Bennet had the decency to look embarrassed at his lack of action the previous day. He rang for Hill. “Please have my wife summoned,” Bennet instructed when the butler entered his master’s study.
Some twenty minutes later the rather bedraggled mistress of Longbourn entered her husband’s study with an indignant huff. It was not hard to see she would have much rather have been in her warm bed, fast asleep dreaming of all of her daughters well disposed of in marriage.
“Why was I dragged out of my bed at such an ungodly hour?” Fanny demanded. “Such flutterings and palpitations! Being woken at this time I thought you had met your end and the girls and I were about to be thrown out of our home and into the hedgerows!”
As his wife said the last, Bennet with some guilt looked at one letter in particular which was on his desktop. He decided it was not the time to break that nugget of information to his wife.
“Please read this,” Bennet ordered succinctly and handed his wife the note Lizzy had received earlier that morning.
“It will be just as I said it would be. With Jane at Netherfield Park she will return home engaged to Mr. Bingley or my name is not Fanny Gardiner Bennet!” Fanny crowed triumphantly.
“And if Jane should die in service of your plans, what then, Mrs. Bennet?” Bennet demanded.
“She says her illness is slight, no one dies from a trifling cold,” Fanny sniffed.
“Mama, you know better than anyone how Jane downplays her symptoms when she is ill. If she said as much as she did then she is sick indeed!” Elizabeth insisted.
Fanny looked away to hide her feelings of guilt. As much as she hated to admit it, what Lizzy said was the truth. She would not allow her husband to see it because he would only make sport of her. However, after interpreting Jane’s words she was sure her eldest and most beautiful daughter was quite sick.
“Allow me to get dressed and I will go to my…” Fanny began but ceased to speak when her husband raised his hand.
“Jane requested Lizzy come to see her and Lizzy it will be.” Bennet turned towards his second daughter. “The horses really are on the farm this morning; they will be available in two to three hours.”
“In that case, I will walk, I have no intention of waiting to see my sister,” Elizabeth decided.
“But after walking over the muddy fields you will not be fit to be seen,” Fanny protested.
“I care not about anyone else’s opinion. My aim is to see Janey, not socialise with the residents of the estate,” Elizabeth stated forcefully.
“Lizzy has my permission to walk,” Bennet instructed firmly before his wife could raise any more objections.
“Thank you, Papa.” Elizabeth went around the desk and kissed her father on his cheek.
Fanny would not admit it aloud, but she was well pleased Lizzy would be with her sister. Jane would not advocate for her own needs, but her younger sister would have no compunction in doing so.

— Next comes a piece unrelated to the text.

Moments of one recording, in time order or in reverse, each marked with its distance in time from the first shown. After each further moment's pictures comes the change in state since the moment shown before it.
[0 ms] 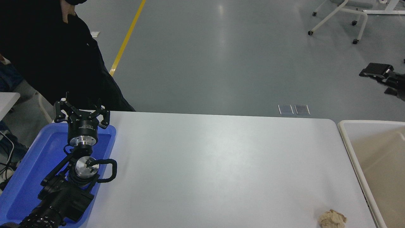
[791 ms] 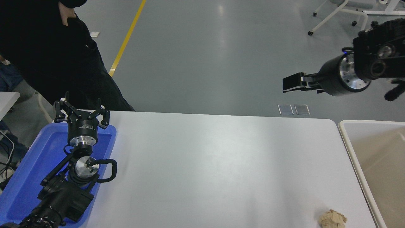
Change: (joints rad) left arm 0.000 0.000 0.000 0.001 -0.001 0.000 0.000; right arm 0.403 0.565 -0.233 0.253 0.282 0.209 0.008
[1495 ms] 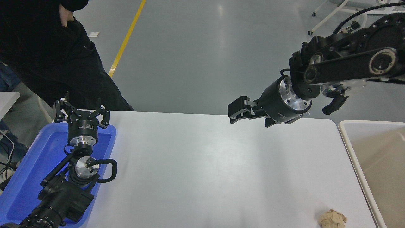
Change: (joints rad) left arm 0.000 0.000 0.000 0.000 -0.001 0.000 0.000; right arm -0.010 0.193 0.071 0.032 0.293 0.089 -0.009
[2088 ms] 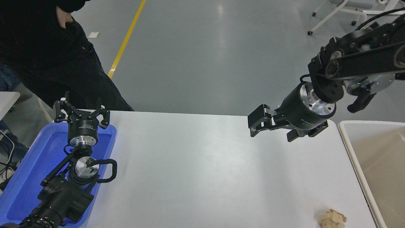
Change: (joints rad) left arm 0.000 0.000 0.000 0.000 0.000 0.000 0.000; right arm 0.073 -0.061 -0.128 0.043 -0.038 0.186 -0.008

To maintain her façade of disagreeing with her second daughter walking in the mud and such, she sniffed and walked out of the study to return to her warm bed. The truth was she would not rest easy until she received a report of Jane’s true health, about which she knew Lizzy would have no hesitation in relaying the unvarnished truth.
A minute after her mother returned to her own chambers, Elizabeth ran up the stairs to her and Jane’s shared chamber. After packing a valise for Jane to be sent with the footman, she changed into a heavy muslin walking dress with an extra layer of undergarments to ward off the post-rain cold.
Once her goodbyes were conveyed to her father, Elizabeth went to the kitchen where her sturdy walking boots and heavy winter coat were kept as she always left from the kitchen door to begin her rambles each day there was no rain. It was the work of a minute to have her boots securely tied in place. She shrugged on her jacket and made sure it was well buttoned.
Cook gifted her with a warm lemon pastry, an equally warm roll, and an apple. With her warm sustenance wrapped up and deposited in one pocket while the apple was placed in the other, Elizabeth walked across the kitchen garden and through the gate in the low stone wall at a blistering pace.